> **EXERCISE REQUIREMENTS**
Although the records contain pictures, the copy should leave them out and match everything else exactly.

- - -

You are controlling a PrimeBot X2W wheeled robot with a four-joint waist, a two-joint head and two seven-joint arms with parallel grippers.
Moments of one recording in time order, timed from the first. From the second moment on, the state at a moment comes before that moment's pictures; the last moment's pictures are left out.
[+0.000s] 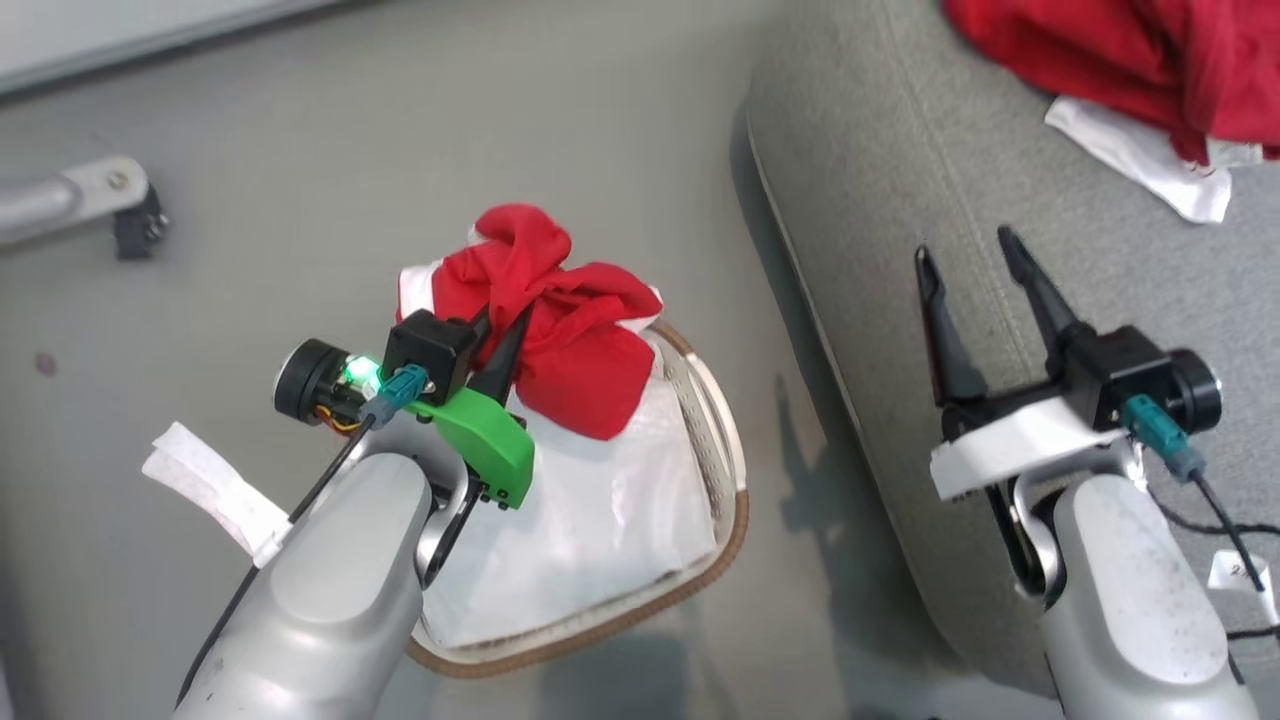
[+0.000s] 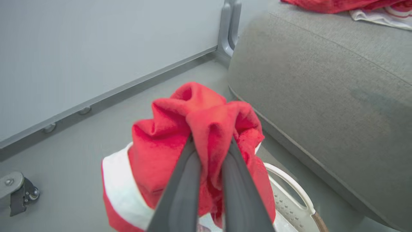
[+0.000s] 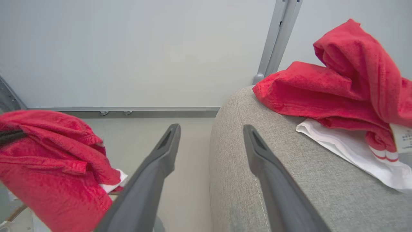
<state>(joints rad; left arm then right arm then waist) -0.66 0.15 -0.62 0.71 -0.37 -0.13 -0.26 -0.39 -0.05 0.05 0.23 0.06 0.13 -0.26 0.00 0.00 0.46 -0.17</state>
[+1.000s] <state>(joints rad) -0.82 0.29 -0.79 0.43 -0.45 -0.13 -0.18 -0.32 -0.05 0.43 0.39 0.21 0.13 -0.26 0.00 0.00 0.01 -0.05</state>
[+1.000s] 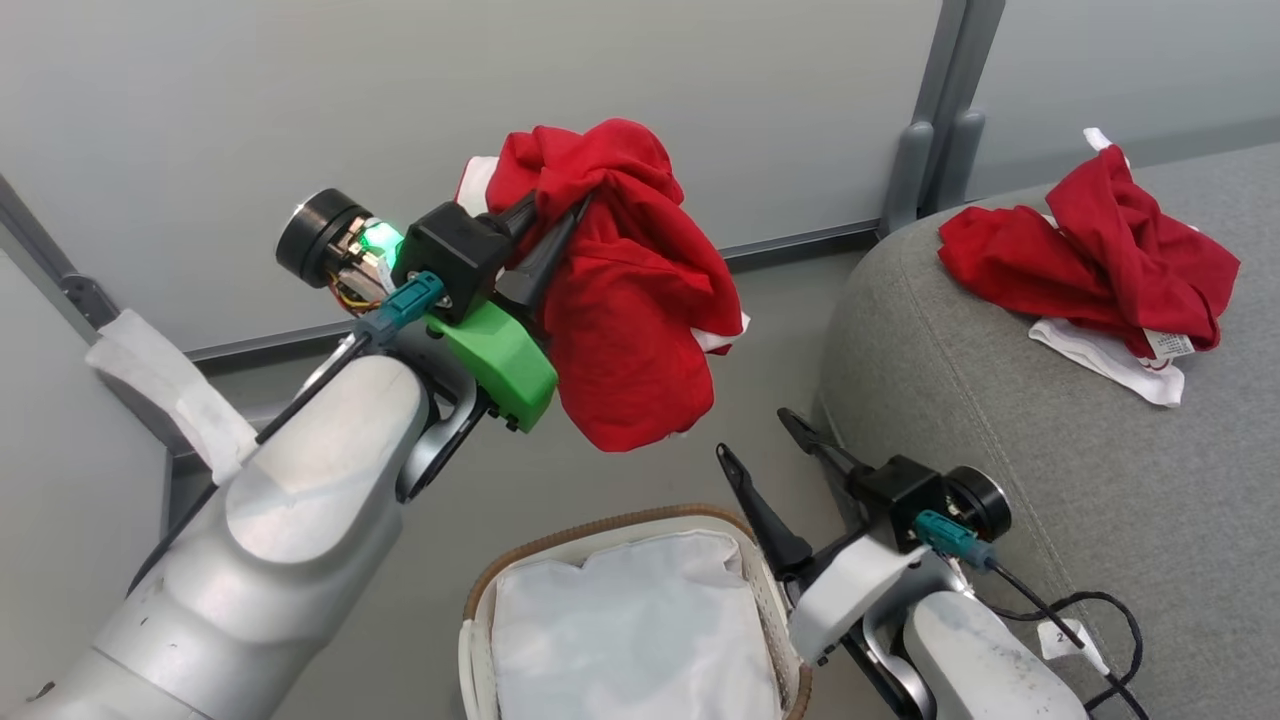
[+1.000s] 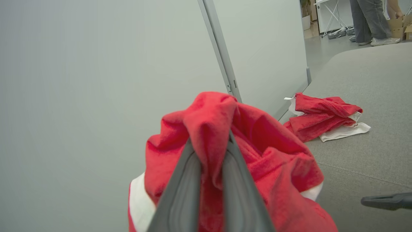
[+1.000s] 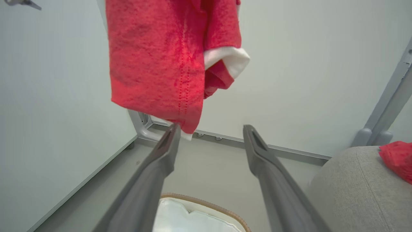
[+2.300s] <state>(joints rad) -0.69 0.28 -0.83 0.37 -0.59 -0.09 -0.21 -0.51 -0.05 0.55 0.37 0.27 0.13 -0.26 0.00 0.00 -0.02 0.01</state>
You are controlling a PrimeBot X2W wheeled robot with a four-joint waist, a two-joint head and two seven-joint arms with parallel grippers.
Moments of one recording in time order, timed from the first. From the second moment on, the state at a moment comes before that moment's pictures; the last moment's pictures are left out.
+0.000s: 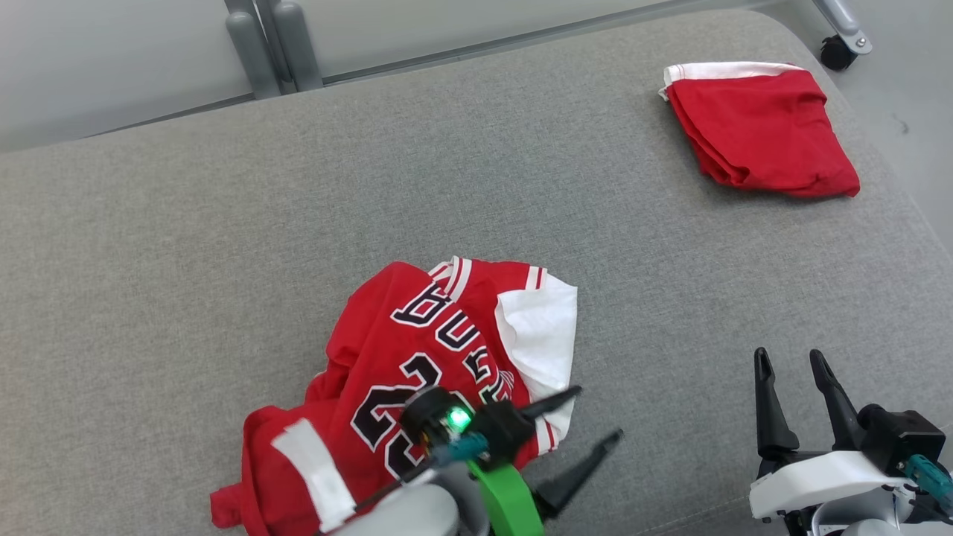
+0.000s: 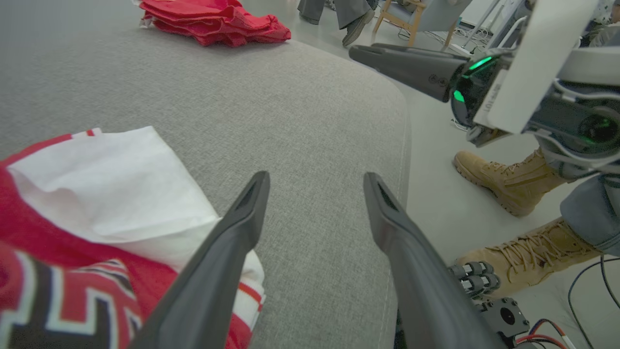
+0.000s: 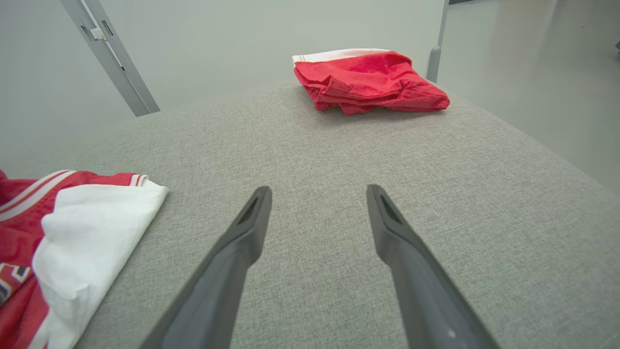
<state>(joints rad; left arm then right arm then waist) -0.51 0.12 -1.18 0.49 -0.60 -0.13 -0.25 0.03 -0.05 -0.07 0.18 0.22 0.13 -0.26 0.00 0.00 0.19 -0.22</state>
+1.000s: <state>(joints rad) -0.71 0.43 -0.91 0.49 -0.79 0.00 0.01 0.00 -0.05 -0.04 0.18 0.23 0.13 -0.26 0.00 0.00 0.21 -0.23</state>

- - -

> **RESPONSE AREA**
You are controlling a PrimeBot X2W wheeled robot with a four-joint waist, a two-joint head and two seven-joint arms with parallel grippers.
Moments of one recording in time order, timed from the first. From the second moment on, the state at a moment comes before that moment's pictures; the last moment's pictures are left out.
[+0.000s] 
[+0.000s] 
[+0.000s] 
<state>(joints rad; left arm then right arm then waist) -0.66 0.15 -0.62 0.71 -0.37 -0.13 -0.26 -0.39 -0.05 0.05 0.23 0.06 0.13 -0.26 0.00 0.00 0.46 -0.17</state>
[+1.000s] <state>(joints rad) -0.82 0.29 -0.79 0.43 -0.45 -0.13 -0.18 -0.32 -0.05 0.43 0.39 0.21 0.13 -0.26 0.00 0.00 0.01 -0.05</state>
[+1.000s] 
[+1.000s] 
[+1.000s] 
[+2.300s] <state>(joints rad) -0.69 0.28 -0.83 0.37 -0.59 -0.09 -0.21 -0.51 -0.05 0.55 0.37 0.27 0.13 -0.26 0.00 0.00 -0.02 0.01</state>
You are controlling a PrimeBot X2W wheeled robot with a four-joint waist, a two-joint head and two seven-joint arms with parallel grippers.
Moments of one recording in time order, timed from the first. From the second moment on, the state at a moment comes before that moment's pictures; the last moment's pictures are left out.
+0.000s: 
+0.000s: 
+0.000s: 
<state>(joints rad; left arm then right arm then waist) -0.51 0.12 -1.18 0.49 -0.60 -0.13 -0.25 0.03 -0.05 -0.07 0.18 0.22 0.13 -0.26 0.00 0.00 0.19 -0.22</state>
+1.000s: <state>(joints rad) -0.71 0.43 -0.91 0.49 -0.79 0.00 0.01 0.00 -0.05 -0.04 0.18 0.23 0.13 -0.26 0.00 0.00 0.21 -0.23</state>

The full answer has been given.